**The data:**
Content starts
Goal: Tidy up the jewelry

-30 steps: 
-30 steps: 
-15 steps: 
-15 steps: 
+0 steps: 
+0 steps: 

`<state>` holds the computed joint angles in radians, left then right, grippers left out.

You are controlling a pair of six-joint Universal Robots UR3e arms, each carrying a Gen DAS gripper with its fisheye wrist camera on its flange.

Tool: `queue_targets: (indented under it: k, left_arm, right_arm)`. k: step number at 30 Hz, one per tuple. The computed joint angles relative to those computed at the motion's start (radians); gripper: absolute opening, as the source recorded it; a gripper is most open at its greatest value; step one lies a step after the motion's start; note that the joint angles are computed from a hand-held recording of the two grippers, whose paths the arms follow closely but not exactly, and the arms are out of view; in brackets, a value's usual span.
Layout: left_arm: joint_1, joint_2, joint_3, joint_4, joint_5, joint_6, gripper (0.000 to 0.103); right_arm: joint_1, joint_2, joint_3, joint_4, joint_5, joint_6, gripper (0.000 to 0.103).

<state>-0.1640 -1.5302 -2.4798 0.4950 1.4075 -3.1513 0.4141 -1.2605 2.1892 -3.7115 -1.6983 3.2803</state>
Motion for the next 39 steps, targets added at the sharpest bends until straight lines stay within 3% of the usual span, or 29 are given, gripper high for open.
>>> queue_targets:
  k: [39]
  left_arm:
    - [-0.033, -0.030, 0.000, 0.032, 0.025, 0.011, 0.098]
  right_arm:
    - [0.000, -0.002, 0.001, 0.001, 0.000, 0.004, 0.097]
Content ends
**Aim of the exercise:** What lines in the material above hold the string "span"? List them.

**Exercise answer:**
Tool: `queue_targets: (indented under it: k, left_arm, right_arm)`. k: step number at 30 Hz, one per tuple. The computed joint angles relative to those computed at the motion's start (radians); gripper: absolute opening, as the source recorded it; a gripper is most open at its greatest value; step one lies a step after the motion's start; note that the joint angles are computed from a hand-held recording of the two grippers, whose paths the arms follow closely but not exactly, and the arms are out of view; in brackets, a value's usual span.
Motion for the next 39 steps, targets added at the sharpest bends until straight lines stay within 3% of the usual span, or 29 are given, gripper high for open.

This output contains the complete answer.